Exercise instructions: Write out every entry precisely as given, leaving the pictures out.

[Source data]
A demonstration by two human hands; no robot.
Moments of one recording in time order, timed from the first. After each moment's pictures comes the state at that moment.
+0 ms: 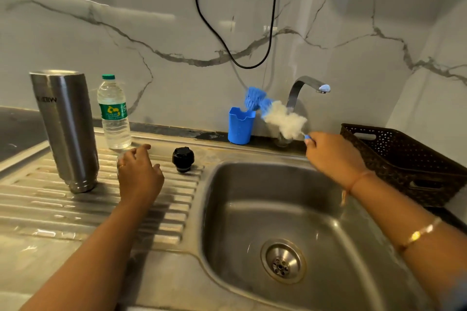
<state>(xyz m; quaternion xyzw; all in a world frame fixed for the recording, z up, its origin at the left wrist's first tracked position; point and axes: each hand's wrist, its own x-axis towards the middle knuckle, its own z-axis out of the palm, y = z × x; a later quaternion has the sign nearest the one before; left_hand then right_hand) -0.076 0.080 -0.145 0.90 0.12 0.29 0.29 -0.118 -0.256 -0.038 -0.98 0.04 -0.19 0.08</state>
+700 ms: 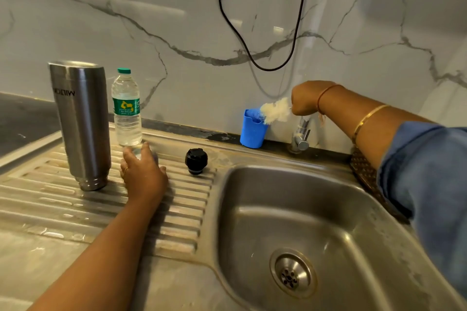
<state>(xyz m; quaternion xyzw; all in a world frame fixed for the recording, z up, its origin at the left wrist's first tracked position) -0.055 0.100 -0.158 0.90 0.18 0.25 0.32 -0.022 -0.181 0.060 -0.98 -0.03 -0.03 -0.20</state>
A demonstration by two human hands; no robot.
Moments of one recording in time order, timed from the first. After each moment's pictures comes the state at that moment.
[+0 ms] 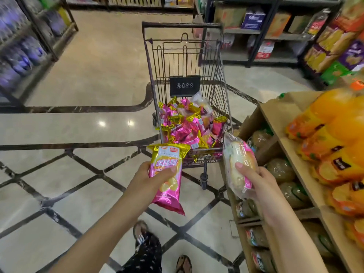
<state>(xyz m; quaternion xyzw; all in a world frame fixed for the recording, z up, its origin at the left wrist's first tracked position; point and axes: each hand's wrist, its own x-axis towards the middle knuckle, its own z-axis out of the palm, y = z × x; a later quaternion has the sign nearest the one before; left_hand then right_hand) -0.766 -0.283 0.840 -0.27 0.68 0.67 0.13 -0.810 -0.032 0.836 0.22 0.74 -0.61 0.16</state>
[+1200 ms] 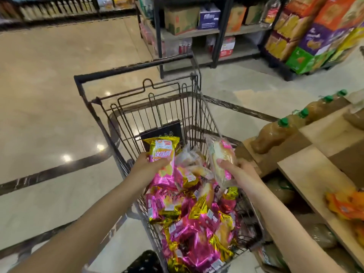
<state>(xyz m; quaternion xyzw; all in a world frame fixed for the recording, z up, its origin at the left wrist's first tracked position) -1.301 -0.370 0.788 -0.18 0.74 0.61 0.23 -1.255 -0.113 0.785 0.27 0.76 -0.58 0.13</state>
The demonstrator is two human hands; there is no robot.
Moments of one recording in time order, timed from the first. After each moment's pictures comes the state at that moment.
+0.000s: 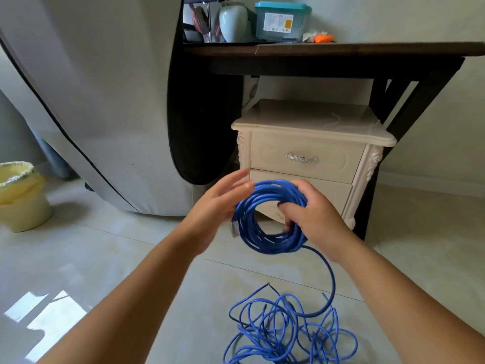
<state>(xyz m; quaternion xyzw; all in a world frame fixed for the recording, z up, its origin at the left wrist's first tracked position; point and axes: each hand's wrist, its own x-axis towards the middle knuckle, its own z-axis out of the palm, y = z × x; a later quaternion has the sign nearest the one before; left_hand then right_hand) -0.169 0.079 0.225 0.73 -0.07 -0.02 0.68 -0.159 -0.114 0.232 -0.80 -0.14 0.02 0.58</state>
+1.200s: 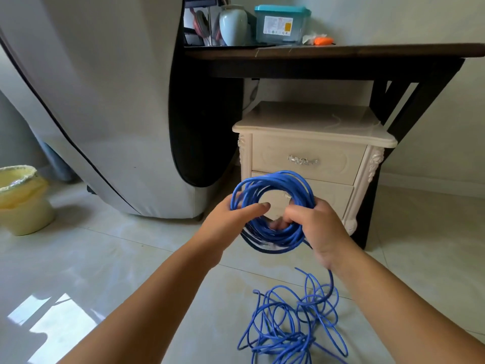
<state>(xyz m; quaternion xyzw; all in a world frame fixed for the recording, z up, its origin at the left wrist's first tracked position) -0.183 0.056 0.229 0.75 0.05 -0.03 0.66 -0.161 -0.110 0.223 -0.74 -0.08 0.07 0.66</state>
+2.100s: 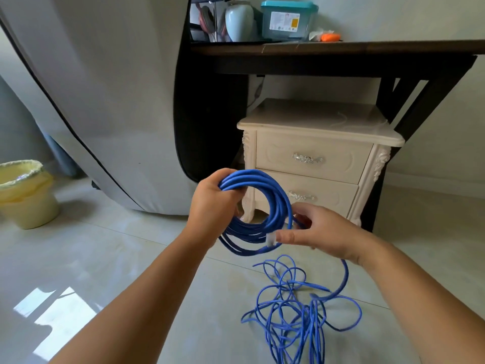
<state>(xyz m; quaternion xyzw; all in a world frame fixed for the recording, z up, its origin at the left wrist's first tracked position) -0.175 0.072 0.237 0.77 0.03 0.17 0.61 -0.148 -0.134 0.221 -0.87 -0.21 0.14 0.43</state>
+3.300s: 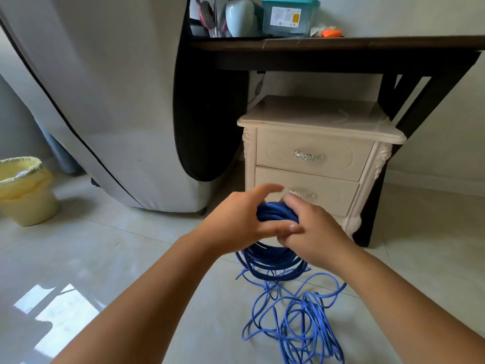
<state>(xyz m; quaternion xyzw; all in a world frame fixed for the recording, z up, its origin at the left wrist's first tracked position) -0.181 0.059 0.234 0.92 -0.17 0.06 0.33 -0.170 -0.109 0.224 -0.90 -0.23 0.01 0.36</state>
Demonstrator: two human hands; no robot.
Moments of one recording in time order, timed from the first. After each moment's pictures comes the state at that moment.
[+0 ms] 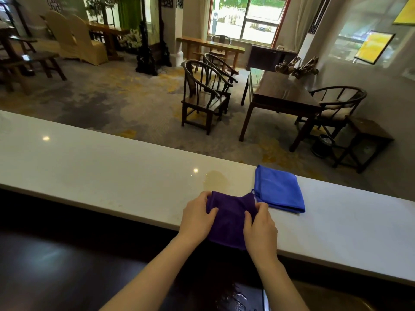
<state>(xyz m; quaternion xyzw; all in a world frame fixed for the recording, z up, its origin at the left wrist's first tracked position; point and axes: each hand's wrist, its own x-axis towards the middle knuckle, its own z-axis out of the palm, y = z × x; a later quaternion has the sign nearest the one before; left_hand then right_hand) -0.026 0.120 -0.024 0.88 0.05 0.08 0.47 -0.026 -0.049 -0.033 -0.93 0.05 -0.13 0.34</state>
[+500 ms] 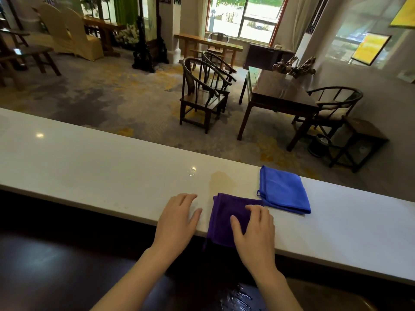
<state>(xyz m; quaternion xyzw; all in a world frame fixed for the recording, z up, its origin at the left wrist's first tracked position) -0.058 0.186 -0.026 0.93 -0.01 0.18 0.32 -0.049 -0.018 -0.031 -0.95 -0.03 -0.19 0.25</state>
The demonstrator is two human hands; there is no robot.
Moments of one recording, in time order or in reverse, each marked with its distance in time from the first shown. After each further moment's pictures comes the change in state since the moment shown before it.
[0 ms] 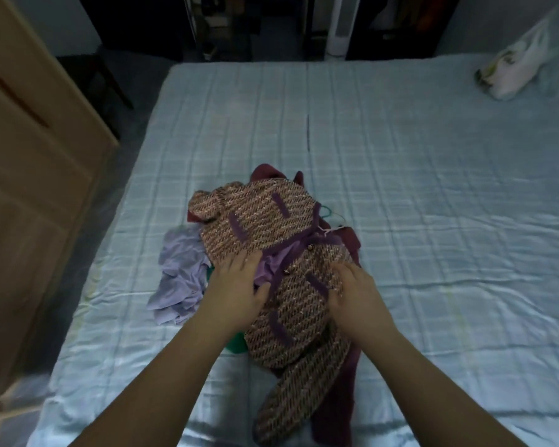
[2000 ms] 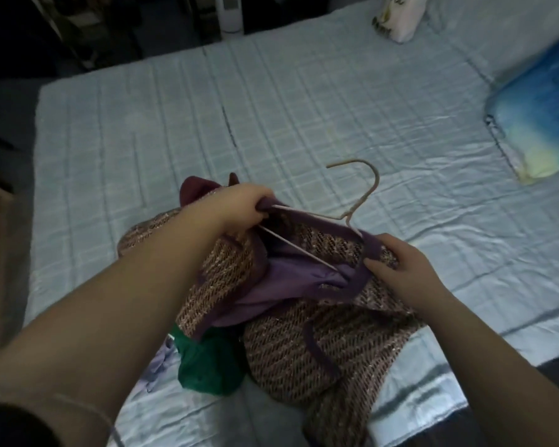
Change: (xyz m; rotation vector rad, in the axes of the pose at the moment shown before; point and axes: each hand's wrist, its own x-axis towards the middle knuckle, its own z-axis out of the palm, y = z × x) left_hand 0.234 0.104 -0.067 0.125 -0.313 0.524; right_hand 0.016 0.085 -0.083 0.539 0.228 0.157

Response area:
A demonstration by two human hands; no robot.
Moments of one recording in time order, timed from the first. After each moment's pictures comes the state at that moment.
+0 ms: 
<state>(xyz m; quaternion xyzw; all in a world frame fixed for the recording, z up, its origin at the left wrist's first tracked position; point and axes: each hand's wrist, its own x-axis towards the middle knuckle, its own z-axis out of the palm, y = z × x; a later quaternion has the sign nearest the one before; left_hand then right_hand) -0.076 0.080 -0.145 0.90 0.12 0.29 0.29 -0.118 -0.256 -0.038 -0.98 0.04 -0.19 0.08</state>
+700 ms: 
<state>(xyz m; quaternion xyzw; all in a world frame fixed for the recording, z up, its origin at the left wrist's first tracked position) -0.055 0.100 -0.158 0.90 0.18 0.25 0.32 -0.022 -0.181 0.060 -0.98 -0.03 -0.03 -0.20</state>
A demonstration by two human hands; no robot.
Moments of one recording in time order, timed from the first. After each moment's pictures comes the state at that moment.
[+0 ms] 
<state>(xyz m; quaternion xyzw; all in a world frame fixed for the recording, z up, its origin at the left wrist's first tracked position; point and axes: each hand's wrist, its own x-axis towards the middle knuckle, its own z-axis out of the palm, y = z × x; a later quaternion has the sign nearest the one before; left_hand then right_hand) -0.766 -0.283 0.840 -0.27 0.68 0.67 0.13 -0.810 -0.032 0.836 0.22 0.74 -0.61 0.16</state>
[+1200 ms] 
<state>(xyz m; quaternion xyzw; all in a world frame fixed for the recording, z up, its origin at the left wrist's first tracked position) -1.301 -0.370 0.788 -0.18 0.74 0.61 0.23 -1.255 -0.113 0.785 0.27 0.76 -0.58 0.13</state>
The demonstrator is two human hands; there is no robot.
Moments of one recording in time order, timed from the first. After each moment's pictures comes the state at that moment.
+0.000s: 
<state>(xyz m; quaternion xyzw; all in a world frame fixed for the recording, z up, its origin at the left wrist's first tracked position; point and axes: each hand's wrist, its own x-axis towards the middle knuckle, its own z-axis out of the palm, y = z × x; a later quaternion has the sign nearest the one before; left_hand then right_hand) -0.169 0.079 0.225 0.73 -0.07 -0.02 0.68 -0.159 -0.114 0.232 -0.80 -0.14 0.02 0.58</state>
+1.200s: 
<state>(xyz m; quaternion xyzw; all in a world frame fixed for the recording, z up, its origin at the left wrist's first tracked position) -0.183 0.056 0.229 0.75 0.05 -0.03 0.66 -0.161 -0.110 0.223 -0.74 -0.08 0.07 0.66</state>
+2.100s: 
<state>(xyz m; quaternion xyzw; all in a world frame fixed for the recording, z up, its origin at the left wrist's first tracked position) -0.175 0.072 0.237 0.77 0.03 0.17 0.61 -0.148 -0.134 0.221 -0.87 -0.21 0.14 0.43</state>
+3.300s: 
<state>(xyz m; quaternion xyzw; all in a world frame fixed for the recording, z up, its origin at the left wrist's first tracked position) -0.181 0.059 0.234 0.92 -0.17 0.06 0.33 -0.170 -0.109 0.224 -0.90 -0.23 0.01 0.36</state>
Demonstrator: two human hands; no robot.
Moments of one recording in time order, timed from the first. After each moment's pictures comes the state at that moment.
[+0 ms] 
<state>(xyz m; quaternion xyzw; all in a world frame fixed for the recording, z up, its origin at the left wrist's first tracked position; point and axes: each hand's wrist, its own x-axis towards the middle knuckle, its own z-axis out of the palm, y = z × x; a later quaternion has the sign nearest the one before; left_hand then right_hand) -0.026 0.120 -0.024 0.88 0.05 0.08 0.47 -0.026 -0.049 -0.033 -0.93 0.05 -0.13 0.34</state>
[+500 ms] 
<state>(xyz m; quaternion xyzw; all in a world frame fixed for the recording, z up, its origin at the left wrist's first tracked position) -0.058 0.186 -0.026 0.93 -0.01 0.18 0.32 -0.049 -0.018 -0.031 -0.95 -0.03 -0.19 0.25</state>
The demonstrator is two human hands; there is no robot.
Moments of one recording, in time order or in reverse, each marked with its distance in time from the first shown. After each further moment's pictures comes the change in state since the moment shown before it.
[0 ms] 
[2000 ms] 
Change: (xyz m; rotation vector rad, in the axes of the pose at the moment shown before; point and axes: each hand's wrist, its own x-axis towards the middle knuckle, its own z-axis out of the palm, y = z × x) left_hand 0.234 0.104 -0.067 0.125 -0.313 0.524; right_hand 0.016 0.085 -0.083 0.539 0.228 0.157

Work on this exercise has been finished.